WORK TO COMPLETE >> All entries are to be quoted exactly; the images stay out of the copy.

INPUT RECORDS >>

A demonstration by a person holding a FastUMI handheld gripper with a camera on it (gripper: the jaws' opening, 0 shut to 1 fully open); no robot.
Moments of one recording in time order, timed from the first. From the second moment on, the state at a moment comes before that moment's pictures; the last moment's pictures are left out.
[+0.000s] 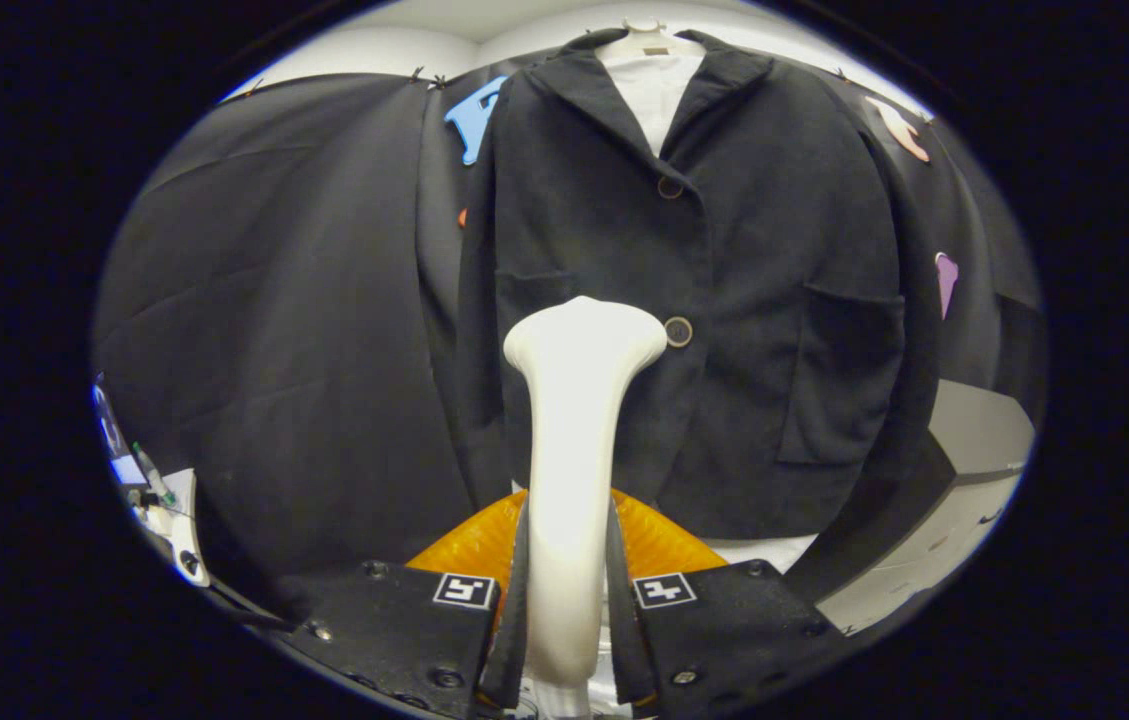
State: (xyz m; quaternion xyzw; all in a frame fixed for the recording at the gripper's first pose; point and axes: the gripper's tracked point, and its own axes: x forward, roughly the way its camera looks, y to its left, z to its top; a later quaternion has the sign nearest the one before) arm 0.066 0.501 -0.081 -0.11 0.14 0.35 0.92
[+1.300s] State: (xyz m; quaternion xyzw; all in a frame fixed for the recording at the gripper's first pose) arm 0.034 0.455 -0.171 -0.10 0.27 0.32 0.90
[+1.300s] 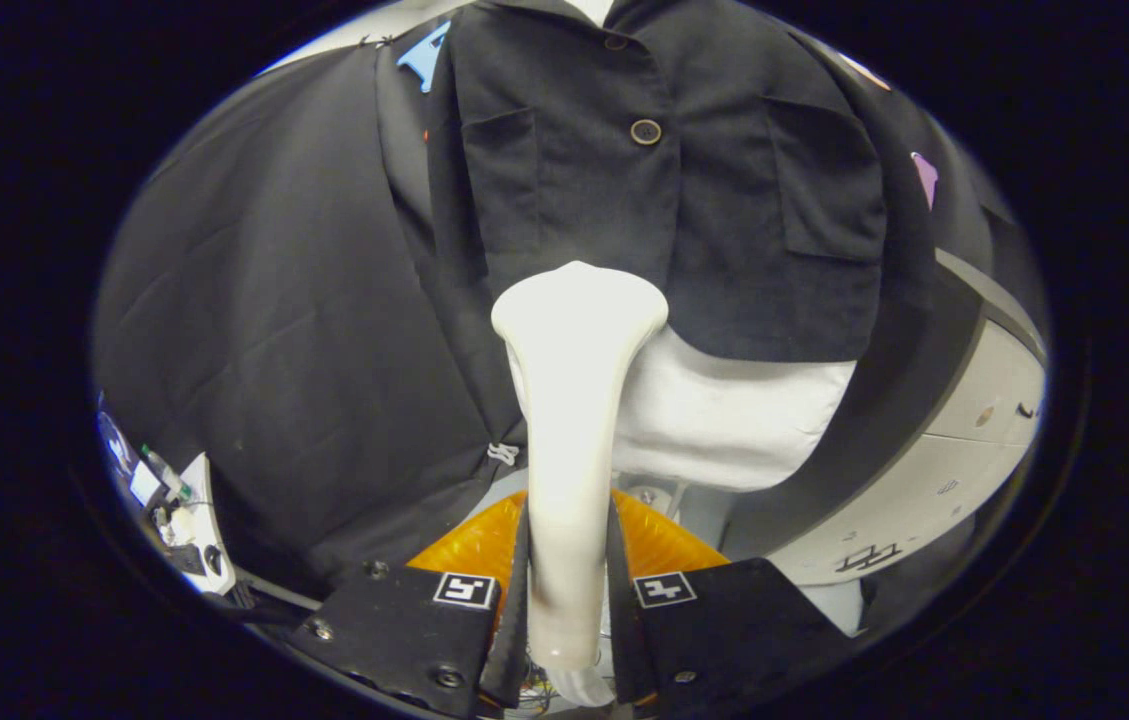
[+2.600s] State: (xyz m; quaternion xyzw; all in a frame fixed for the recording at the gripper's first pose) arm -0.003 0.177 0.087 -0.02 0.01 0.26 0.97
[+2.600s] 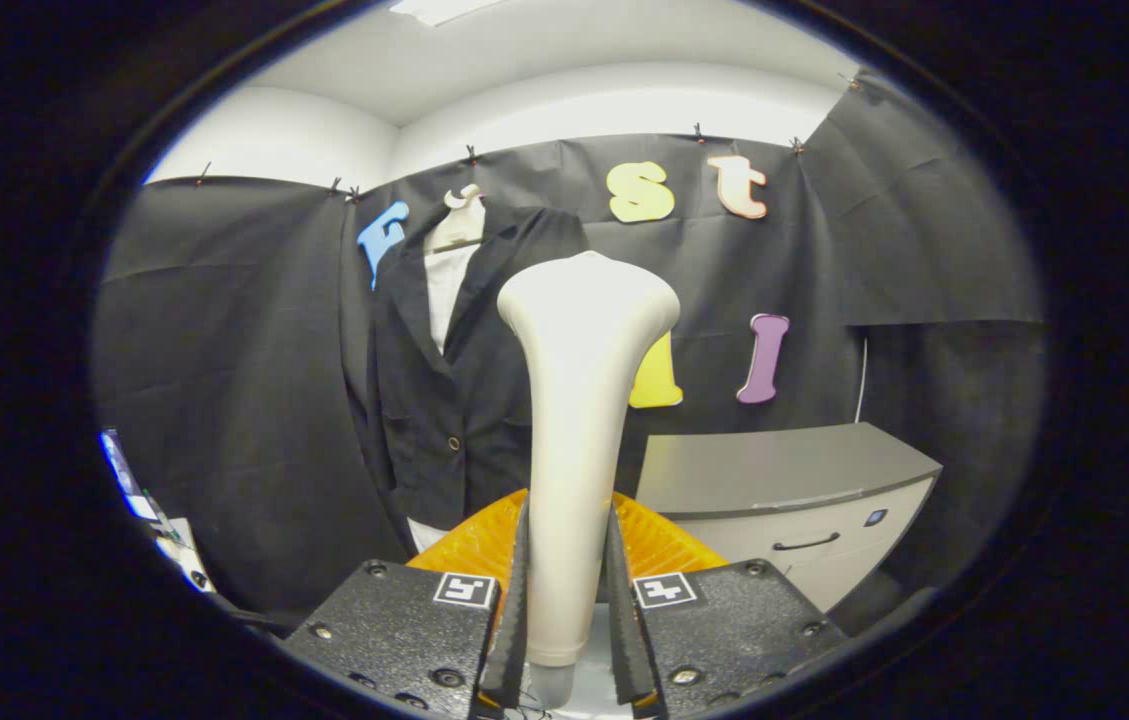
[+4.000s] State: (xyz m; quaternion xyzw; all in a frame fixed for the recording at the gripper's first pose) arm 0.004 -0.051 0.043 0.01 0.09 0.26 0.96
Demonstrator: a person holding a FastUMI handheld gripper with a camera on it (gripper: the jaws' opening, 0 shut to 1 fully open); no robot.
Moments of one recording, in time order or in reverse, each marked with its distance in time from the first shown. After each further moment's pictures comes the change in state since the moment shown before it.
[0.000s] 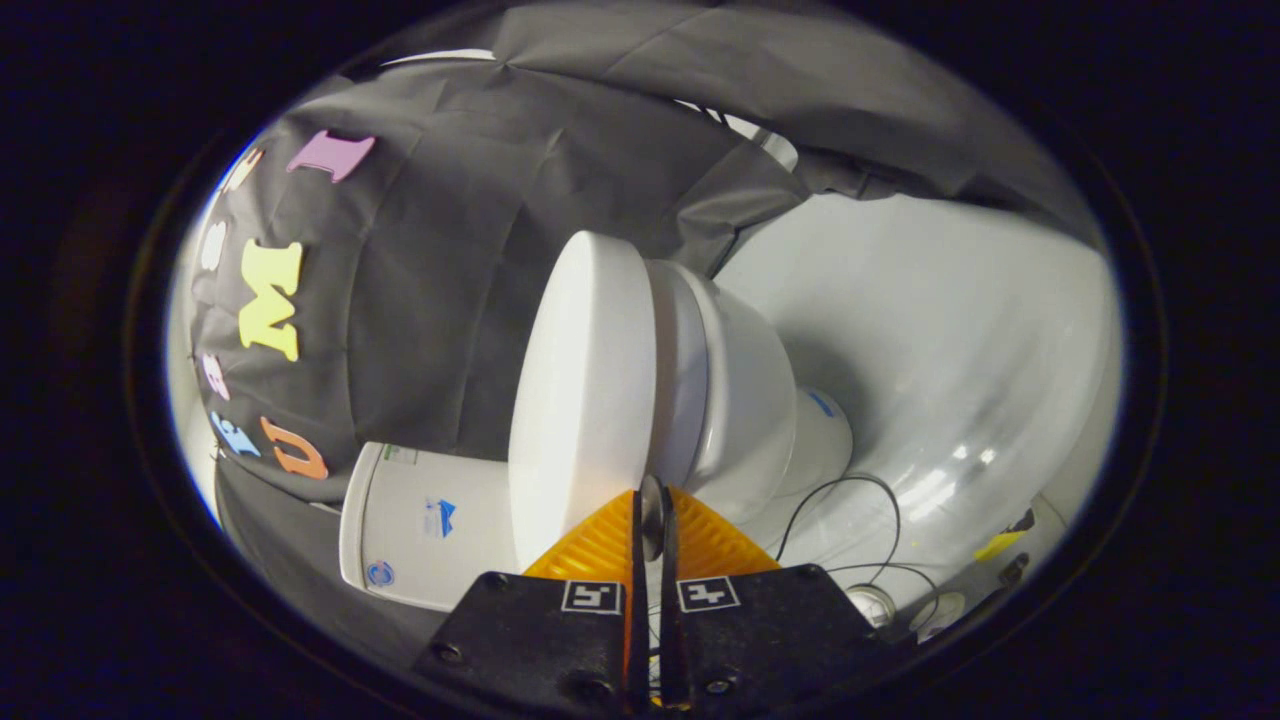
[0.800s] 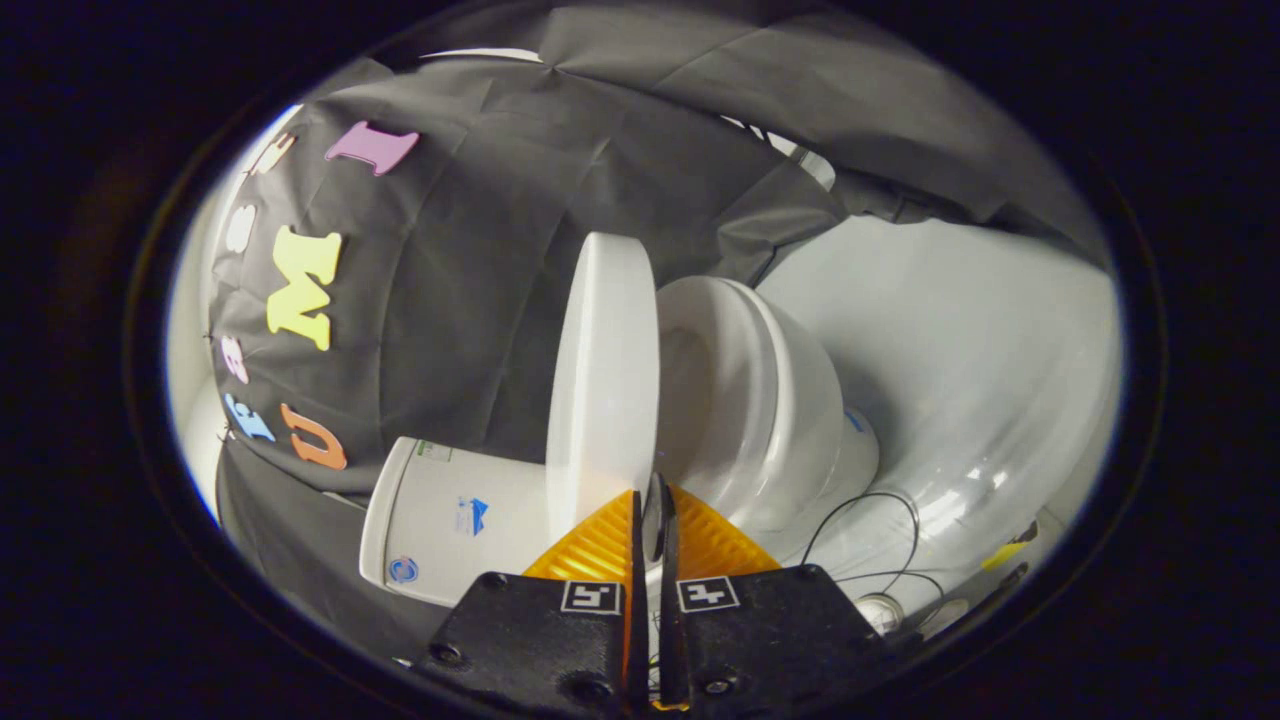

SOLUTION TO THE PROBLEM >>
A demonstration by a person holding a FastUMI handheld gripper with a camera on it (gripper: the jaws' opening, 0 shut to 1 fully open); no robot.
Moments of one recording in time order, timed from the first. From the second moment on, the state at a moment comes before that moment's pictures; the last moment's pictures are left out.
[+0.000s] 
State: (xyz m; quaternion xyzw; all in a frame fixed for the recording at the gripper's first pose; point and axes: the gripper's tracked point, and its own axes: x forward, roughly the way its camera looks, y to its left, z to its top; a later quaternion has the sign nearest the one before) arm 0.066 0.501 -0.081 -0.11 0.14 0.35 0.92
[+1.300s] State: (xyz m; quaternion xyzw; all in a frame fixed for the recording at the gripper's first pose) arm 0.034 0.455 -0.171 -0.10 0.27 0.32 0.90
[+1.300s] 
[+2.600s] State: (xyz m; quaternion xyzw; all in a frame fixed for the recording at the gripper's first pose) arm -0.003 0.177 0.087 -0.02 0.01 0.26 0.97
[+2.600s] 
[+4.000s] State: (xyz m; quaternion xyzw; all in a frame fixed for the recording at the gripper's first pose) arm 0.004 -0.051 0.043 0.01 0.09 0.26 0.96
Demonstrator: a person holding a FastUMI handheld gripper with a camera on it (gripper: the jaws' opening, 0 shut to 1 fully open); no robot.
Moments of one recording, in time order or in reverse, each marked with its distance in time from the first shown. After each further moment's pictures comes the change in state since the moment shown before it.
[0.000s] 
[0.800s] 

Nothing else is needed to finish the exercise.